■ **Problem to work on**
Nothing may be left out of the listing below but its images; repeat the rest exactly.

■ **Provided data**

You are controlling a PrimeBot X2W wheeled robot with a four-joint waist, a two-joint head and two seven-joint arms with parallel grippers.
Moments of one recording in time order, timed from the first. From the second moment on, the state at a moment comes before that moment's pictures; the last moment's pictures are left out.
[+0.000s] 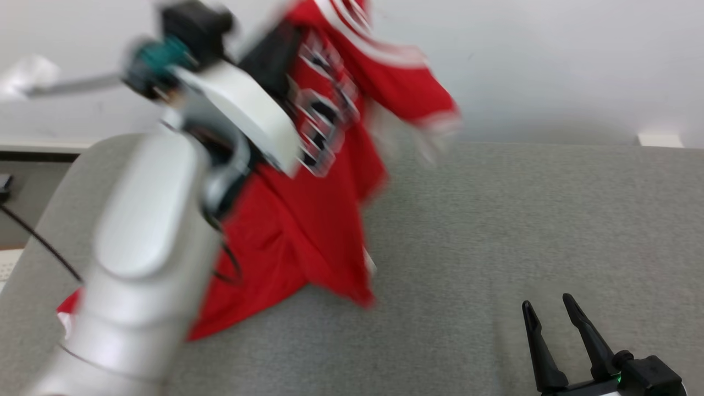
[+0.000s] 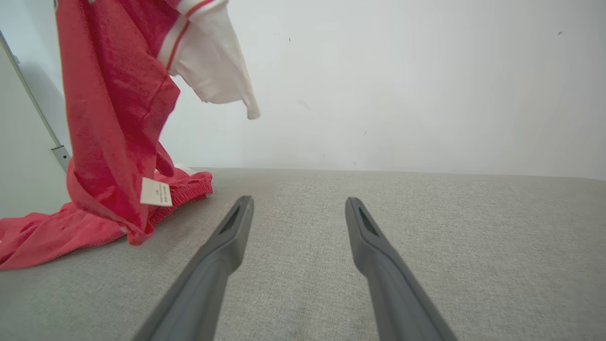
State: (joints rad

■ **Task result**
You are controlling a PrimeBot X2W wheeled robot with a four-joint waist, a two-joint head and two seven-joint arms with parallel grippers.
Moments of one recording in time order, timed from the first. From the second moment on, the state at a moment comes before that moment's pictures; the last moment's pictures are left out.
[+0.000s] 
[+0.000s] 
State: (joints rad

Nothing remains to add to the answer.